Hi @fritzo, thanks for replying. I’ve used ellipsis and negative axes but still no joy.

def model(data, hidden_dim=2):
    
    n_data = len(data)
    hidden_plate = pyro.plate("hidden_state", hidden_dim, dim=-1)
    data_plate = pyro.plate("data", n_data, dim=-2)
    with data_plate as i:

        with hidden_plate:
            transition = pyro.sample("transition",  dist.Dirichlet(0.5*torch.ones(hidden_dim)).expand([n_data, hidden_dim]))
            emission = pyro.sample("emission", dist.HalfNormal(5).expand([n_data, hidden_dim]))
        
        x = torch.zeros((data.shape[0], 1), dtype=torch.long)
        for t in pyro.markov(range(data.shape[1])):
            p_x_new = torch.cat([transition[a, b, :].unsqueeze(-2) for a, b in zip(i, x[..., 0])]).unsqueeze(-2)
            x = pyro.sample("x_{}".format(t), dist.Categorical(p_x_new)  ,
                            infer={"enumerate": "parallel"})

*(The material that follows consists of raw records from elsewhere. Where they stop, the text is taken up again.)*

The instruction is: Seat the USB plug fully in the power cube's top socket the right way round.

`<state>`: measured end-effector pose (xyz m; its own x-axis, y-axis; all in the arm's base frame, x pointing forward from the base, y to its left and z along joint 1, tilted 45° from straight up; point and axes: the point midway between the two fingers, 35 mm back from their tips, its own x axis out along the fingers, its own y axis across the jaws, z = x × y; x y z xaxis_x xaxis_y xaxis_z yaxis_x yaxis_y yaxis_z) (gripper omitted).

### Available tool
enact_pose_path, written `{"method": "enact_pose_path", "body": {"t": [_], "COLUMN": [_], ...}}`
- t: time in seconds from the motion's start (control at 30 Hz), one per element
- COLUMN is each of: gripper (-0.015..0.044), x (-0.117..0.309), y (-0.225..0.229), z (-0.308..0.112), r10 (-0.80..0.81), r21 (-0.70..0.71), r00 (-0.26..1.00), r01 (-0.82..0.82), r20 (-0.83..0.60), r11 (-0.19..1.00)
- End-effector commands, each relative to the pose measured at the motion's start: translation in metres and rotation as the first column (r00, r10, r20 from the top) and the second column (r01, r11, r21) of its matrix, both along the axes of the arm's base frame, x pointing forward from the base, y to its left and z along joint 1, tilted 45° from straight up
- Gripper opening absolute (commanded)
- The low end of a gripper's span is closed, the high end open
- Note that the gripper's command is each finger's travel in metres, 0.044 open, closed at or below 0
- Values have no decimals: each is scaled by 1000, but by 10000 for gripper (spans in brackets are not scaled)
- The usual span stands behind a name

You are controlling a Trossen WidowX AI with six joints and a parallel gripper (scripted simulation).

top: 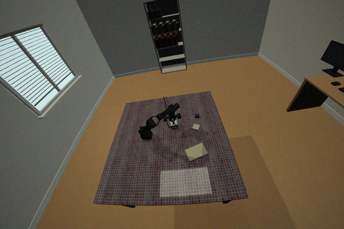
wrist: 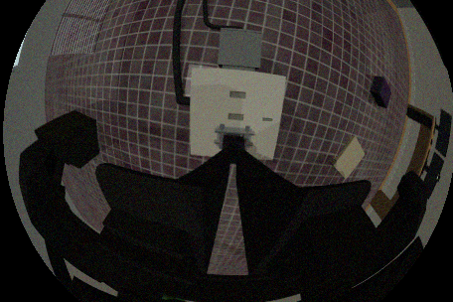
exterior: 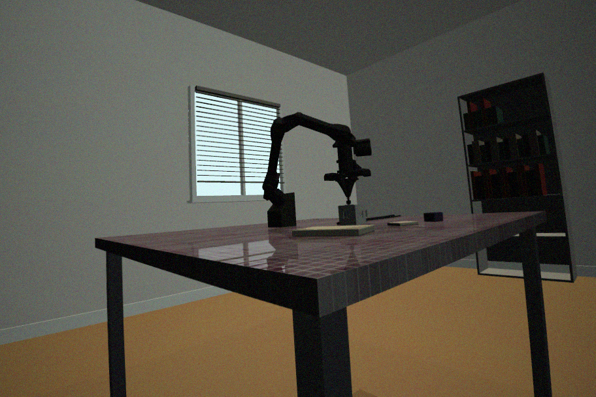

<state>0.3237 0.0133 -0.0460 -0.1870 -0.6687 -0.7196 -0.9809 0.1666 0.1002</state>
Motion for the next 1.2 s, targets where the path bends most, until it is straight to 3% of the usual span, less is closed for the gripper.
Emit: {"method": "enact_pose_path", "body": {"t": [0.0,1.17], "gripper": [0,0], "x": [0,4], "y": [1,16], "z": [1,17], "r10": [0,0], "r21": [0,1], "r00": [1000,1000], "r01": [0,0], "r20": [0,0], "r11": [1000,1000]}}
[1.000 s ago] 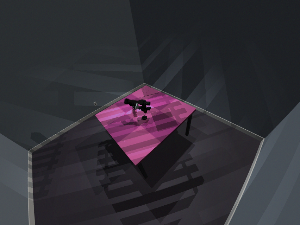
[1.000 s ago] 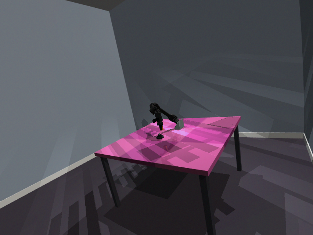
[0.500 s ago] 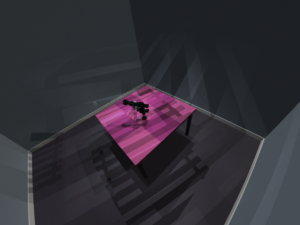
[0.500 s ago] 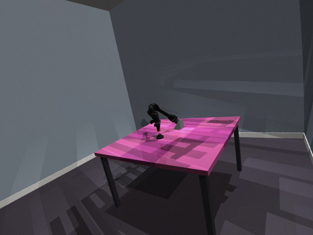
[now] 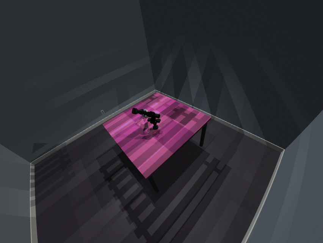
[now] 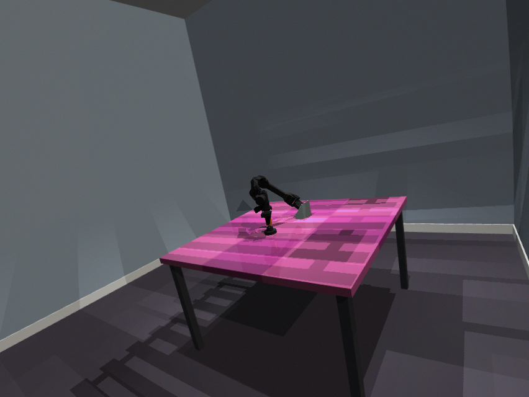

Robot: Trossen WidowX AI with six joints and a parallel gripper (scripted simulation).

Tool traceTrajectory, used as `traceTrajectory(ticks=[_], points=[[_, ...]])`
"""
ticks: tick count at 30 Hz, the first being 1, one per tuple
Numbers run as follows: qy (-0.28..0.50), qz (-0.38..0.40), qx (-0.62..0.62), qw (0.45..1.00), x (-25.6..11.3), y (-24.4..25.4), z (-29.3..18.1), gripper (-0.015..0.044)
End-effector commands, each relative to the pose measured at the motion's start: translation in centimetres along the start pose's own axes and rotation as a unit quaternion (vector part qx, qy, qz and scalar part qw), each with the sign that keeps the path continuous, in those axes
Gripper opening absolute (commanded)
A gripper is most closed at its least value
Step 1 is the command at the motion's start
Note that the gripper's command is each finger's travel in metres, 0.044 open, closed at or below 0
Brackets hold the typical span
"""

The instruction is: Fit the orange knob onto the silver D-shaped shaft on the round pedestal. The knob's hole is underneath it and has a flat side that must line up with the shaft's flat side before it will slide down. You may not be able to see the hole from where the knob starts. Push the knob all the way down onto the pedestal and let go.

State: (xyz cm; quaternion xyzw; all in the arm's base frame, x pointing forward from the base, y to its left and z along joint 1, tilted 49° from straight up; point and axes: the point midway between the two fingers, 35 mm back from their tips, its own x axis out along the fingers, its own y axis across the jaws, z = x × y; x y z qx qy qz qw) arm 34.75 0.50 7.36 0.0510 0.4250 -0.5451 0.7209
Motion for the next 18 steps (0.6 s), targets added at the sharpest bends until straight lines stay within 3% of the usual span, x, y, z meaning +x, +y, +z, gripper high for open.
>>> traceTrajectory(ticks=[1, 18], points=[[-0.004, 0.003, 0.000, 1.000, -0.25, 0.04, 0.20, 0.0000], [-0.005, 0.003, 0.000, 1.000, 0.08, 0.04, 0.14, 0.0000]])
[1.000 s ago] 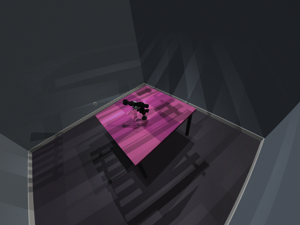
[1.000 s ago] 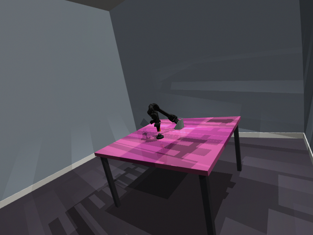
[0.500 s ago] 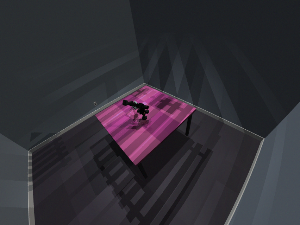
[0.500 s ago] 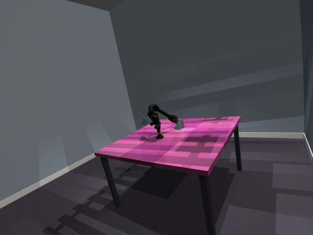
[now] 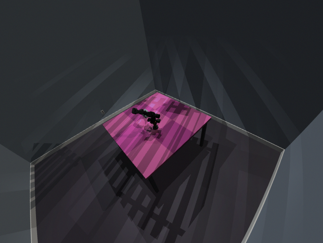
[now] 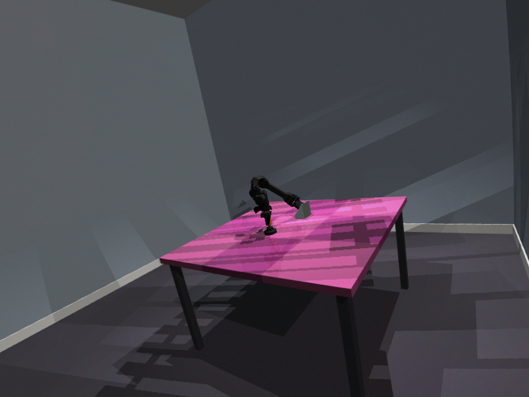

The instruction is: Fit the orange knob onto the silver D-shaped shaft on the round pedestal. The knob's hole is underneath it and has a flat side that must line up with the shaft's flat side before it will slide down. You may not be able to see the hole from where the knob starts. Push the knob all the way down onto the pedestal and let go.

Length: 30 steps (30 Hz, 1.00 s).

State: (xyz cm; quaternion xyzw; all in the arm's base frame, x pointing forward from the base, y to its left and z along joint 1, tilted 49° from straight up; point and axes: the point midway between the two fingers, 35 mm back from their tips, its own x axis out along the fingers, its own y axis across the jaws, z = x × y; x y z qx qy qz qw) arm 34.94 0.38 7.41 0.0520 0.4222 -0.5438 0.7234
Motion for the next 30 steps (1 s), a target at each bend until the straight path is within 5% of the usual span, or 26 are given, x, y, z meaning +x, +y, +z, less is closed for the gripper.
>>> traceTrajectory(ticks=[1, 30], points=[[-0.002, 0.000, -0.002, 1.000, 0.06, -0.06, -0.09, 0.0000], [-0.002, 0.000, -0.107, 0.994, -0.14, 0.17, 0.04, 0.0000]])
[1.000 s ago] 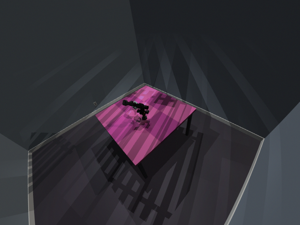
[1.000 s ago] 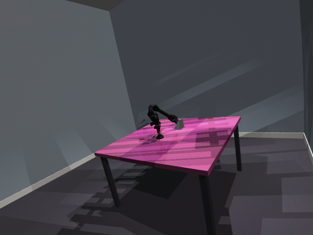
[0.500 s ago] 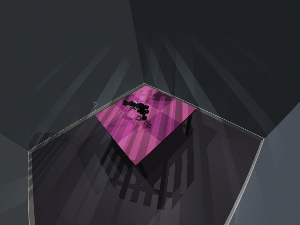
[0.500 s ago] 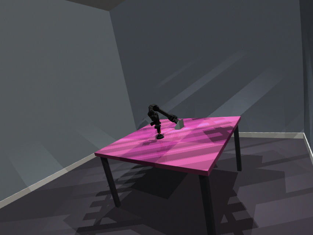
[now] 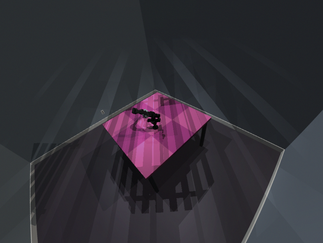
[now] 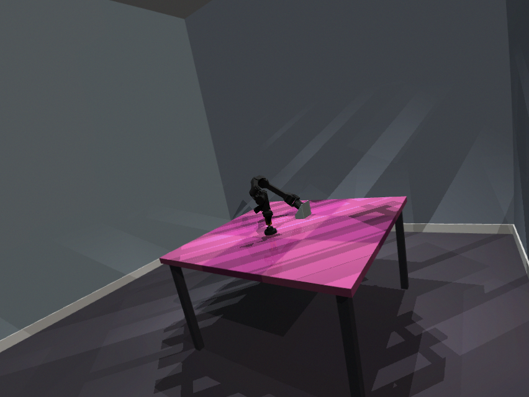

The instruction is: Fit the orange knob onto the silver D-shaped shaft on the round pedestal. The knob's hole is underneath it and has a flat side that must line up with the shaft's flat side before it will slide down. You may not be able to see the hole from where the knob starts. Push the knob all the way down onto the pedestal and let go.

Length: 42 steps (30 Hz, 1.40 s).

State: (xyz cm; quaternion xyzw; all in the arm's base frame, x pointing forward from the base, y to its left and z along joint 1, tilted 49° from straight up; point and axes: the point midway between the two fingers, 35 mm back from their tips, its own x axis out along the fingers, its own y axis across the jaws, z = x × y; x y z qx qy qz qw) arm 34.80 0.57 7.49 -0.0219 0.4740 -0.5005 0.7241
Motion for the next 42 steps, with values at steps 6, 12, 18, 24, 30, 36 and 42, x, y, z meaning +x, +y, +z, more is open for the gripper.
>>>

            p_emisson = torch.cat([emission[a, b].unsqueeze(-1) for a, b in zip(i, x[..., 0])]).unsqueeze(-1)
            y = pyro.sample("y_{}".format(t), dist.Poisson(p_emisson), obs=data[i, t].unsqueeze(-1))

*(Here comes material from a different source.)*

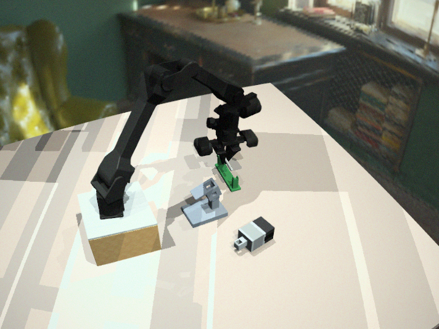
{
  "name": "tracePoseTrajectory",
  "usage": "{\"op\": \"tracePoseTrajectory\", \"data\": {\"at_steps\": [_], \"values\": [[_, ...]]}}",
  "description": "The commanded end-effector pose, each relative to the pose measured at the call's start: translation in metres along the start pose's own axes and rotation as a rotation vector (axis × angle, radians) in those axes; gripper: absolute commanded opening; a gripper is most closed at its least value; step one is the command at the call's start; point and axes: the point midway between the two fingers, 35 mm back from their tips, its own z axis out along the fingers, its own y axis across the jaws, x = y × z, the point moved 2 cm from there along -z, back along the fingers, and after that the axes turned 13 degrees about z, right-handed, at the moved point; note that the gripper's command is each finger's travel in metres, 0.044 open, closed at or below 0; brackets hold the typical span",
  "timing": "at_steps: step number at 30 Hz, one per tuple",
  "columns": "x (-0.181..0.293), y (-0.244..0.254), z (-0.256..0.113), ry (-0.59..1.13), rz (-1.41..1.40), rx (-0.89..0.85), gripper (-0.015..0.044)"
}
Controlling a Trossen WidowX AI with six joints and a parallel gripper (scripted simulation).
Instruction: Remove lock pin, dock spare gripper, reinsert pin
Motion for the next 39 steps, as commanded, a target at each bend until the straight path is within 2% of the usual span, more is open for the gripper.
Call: {"op": "tracePoseTrajectory", "data": {"at_steps": [1,12,39], "values": [[0.011,-0.004,-0.005,-0.002,-0.004,0.000,0.0000],[0.035,-0.014,-0.013,0.000,-0.005,0.000,0.0000],[0.038,-0.015,0.023,0.002,-0.005,0.008,0.0000]]}}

I’ve been looking at the shapes and I’m a bit confused, the trace looks like this:

    Trace Shapes:            
     Param Sites:            
    Sample Sites:            
hidden_state dist         |  
            value       2 |  
        data dist         |  
            value       3 |  
  transition dist     3 2 | 2
            value     3 2 | 2
    emission dist     3 2 |  
            value     3 2 |  
         x_0 dist     3 1 |  
            value   2 1 1 |  
         y_0 dist   2 3 1 |  
            value     3 1 |  
         x_1 dist   2 3 1 |  
            value 2 1 1 1 |  
         y_1 dist 2 1 3 1 |  
            value     3 1 |  

for a data.shape = (3, 52)

Why do the x’s have a shape of 1 on the -2 (data plate) axis? I would have expected that to be n_data = 3, since p_x_new.shape = (n_data, n_hidden)

Thanks!

The reason is that, when running exact inference using TraceEnum_ELBO, the xs are enumerated, and their set of enumerated values is independent of data; hence Pyro compresses the tensors (via .enumerate_support(expand=False)) and relies on broadcasting to ensure the .log_prob(x) tensors have full shape. By keeping tensors compressed/unbroadcasted, Pyro can do efficient message-passing exact inference over discrete random variables.